We are proud to announce that four groundbreaking research papers authored by Dr. Ling Shao of Terminus Group and his collaborators have been accepted by ICCV 2025. These works advance the frontiers of 3D spatial intelligence, multimodal learning, and scalable medical image analysis, reinforcing our leadership in AI-driven visual computing.
Key Contributions
1. Towards Scalable Spatial Intelligence via 2D-to-3D Data Lifting
This work addresses a critical bottleneck in AI, the scarcity of 3D training data, by introducing a scalable pipeline that lifts single-view images into realistic 3D representations. This approach significantly reduces the cost of 3D data acquisition and enables more widespread development of AI systems capable of understanding and interacting with physical environments. By releasing COCO-3D and Objects365-v2-3D (the first large-scale generated 3D datasets), the method demonstrates versatile applications, from basic perception to multimodal reasoning, amplifying its impact on both academic and industrial spatial tasks.
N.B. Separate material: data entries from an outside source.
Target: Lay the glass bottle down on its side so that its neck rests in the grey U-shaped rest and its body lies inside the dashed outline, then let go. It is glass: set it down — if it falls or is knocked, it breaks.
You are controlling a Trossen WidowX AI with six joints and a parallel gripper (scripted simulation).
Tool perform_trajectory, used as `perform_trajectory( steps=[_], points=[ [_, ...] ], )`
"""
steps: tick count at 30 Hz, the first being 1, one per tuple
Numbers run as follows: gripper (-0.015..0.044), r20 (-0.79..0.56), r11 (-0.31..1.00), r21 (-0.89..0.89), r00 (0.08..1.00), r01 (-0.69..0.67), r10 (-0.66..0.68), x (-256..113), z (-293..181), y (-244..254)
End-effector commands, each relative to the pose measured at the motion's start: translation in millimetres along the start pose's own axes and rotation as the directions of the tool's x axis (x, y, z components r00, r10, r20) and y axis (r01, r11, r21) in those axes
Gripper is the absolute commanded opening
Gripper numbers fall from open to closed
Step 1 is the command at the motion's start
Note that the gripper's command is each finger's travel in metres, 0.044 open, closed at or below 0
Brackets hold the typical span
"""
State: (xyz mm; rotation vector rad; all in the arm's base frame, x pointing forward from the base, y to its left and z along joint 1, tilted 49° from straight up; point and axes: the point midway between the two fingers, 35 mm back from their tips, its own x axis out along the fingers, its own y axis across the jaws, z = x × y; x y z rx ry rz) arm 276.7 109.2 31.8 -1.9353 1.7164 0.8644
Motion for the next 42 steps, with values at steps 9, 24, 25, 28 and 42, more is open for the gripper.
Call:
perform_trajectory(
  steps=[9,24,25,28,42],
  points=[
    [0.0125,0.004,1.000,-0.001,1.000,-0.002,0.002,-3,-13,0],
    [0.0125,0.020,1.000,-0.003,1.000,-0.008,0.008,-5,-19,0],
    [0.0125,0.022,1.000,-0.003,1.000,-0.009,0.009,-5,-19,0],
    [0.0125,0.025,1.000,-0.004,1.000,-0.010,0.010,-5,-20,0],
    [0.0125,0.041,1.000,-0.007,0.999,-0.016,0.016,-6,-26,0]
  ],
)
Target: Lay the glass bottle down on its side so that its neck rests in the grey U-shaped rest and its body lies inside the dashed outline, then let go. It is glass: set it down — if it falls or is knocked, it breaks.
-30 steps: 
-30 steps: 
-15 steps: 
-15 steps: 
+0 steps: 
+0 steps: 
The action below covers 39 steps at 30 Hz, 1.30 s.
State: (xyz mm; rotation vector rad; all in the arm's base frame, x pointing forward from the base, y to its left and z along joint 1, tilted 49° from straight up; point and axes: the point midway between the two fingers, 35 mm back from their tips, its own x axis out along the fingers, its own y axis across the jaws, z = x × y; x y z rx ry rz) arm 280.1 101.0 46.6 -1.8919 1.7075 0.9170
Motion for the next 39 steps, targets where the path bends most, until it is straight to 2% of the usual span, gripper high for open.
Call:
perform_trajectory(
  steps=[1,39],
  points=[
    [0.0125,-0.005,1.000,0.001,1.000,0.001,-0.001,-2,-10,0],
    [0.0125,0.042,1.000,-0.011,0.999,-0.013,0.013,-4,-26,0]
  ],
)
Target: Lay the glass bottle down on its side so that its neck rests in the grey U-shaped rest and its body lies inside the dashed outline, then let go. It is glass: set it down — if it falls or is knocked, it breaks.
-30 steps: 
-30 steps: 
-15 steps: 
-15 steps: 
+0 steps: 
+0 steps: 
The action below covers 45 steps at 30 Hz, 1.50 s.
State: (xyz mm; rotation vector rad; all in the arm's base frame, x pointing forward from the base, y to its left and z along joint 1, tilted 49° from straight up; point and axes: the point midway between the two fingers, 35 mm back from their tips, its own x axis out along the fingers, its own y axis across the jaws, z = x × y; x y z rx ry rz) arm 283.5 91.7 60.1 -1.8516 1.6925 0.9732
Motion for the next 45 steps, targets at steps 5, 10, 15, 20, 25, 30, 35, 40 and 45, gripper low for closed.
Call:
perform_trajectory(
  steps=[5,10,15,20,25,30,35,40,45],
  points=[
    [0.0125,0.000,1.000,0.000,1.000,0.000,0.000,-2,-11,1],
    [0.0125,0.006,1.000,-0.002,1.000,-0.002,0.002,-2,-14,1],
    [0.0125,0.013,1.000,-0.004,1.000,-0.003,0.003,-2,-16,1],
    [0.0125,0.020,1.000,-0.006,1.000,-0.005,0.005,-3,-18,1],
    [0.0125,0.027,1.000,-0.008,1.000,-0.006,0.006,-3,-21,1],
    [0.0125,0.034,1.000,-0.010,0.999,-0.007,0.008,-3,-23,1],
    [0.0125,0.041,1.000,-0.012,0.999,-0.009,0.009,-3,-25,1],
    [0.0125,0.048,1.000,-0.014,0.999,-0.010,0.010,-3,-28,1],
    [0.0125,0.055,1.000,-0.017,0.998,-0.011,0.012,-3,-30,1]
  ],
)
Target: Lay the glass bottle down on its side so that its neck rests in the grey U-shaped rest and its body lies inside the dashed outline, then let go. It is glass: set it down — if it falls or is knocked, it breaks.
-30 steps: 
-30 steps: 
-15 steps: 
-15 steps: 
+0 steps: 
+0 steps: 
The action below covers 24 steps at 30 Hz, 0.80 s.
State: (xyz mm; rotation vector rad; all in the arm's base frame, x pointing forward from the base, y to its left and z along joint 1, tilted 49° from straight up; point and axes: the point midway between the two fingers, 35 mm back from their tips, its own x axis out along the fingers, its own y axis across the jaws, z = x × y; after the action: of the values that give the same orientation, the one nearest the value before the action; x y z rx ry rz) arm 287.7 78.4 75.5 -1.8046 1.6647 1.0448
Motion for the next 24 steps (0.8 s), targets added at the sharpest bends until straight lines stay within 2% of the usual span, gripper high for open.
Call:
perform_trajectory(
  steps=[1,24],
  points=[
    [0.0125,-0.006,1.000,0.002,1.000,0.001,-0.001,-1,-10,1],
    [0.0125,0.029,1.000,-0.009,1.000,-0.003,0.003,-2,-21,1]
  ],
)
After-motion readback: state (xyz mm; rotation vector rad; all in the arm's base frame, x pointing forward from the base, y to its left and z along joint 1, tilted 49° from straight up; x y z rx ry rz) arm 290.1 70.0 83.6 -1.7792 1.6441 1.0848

2. PCR-GS: COLMAP-Free 3D Gaussian Splatting via Pose Co-Regularizations
To eliminate reliance on COLMAP, a longstanding dependency in 3D scene reconstruction, the team introduces PCR-GS, an innovative COLMAP-free 3DGS technique. By aligning semantic features across views and optimizing camera poses via wavelet-frequency analysis, PCR-GS achieves robust 3D modeling even under extreme camera movements. The method demonstrates superior performance in real-world scenarios, marking a practical advancement in the scalability of pose-free 3D generation.
3. Spatial Preference Rewarding for MLLMs’ Spatial Understanding
This paper contributes to improving fine-grained spatial reasoning in multimodal large language models (MLLMs), which often struggle with detailed region description and accurate object localization. The authors propose a novel Spatial Preference Rewarding (SPR) framework that scores and refines model-generated text based on semantic quality and localization accuracy. By comparing low- and high-quality outputs, SPR enables preference-based optimization that enhances spatial alignment with minimal training overhead. The approach demonstrates consistent performance gains across referring and grounding benchmarks, making it an effective method to boost spatial awareness in MLLMs.
4. Scaling Tumor Segmentation: Best Lessons from Real and Synthetic Data
This paper makes a major contribution to tumor segmentation by showing that synthetic data can reduce the need for large amounts of real annotated scans. The team found that syn-thetic augmentation steepens the scaling laws, enhancing Al perormance more efficiently than real data alone. Based on this insight, the authors release CancerVerse, the largest per-voxel annotated tumor dataset across six organs. Models trained on CancerVerse show strong generalization, with up to +16% improvement in out-of-distribution segmentation and +7% improvement in in-distribution segmentation, setting a new benchmark for scalable medical AI.
Dr. Ling Shao, Chief Scientist of Terminus Group, stated: “These acceptances reflect our team’s commitment to solving real-world challenges through fundamental innovations in computer vision. From spatial intelligence to healthcare AI, we’re pushing the boundaries of what’s possible with visual computing.”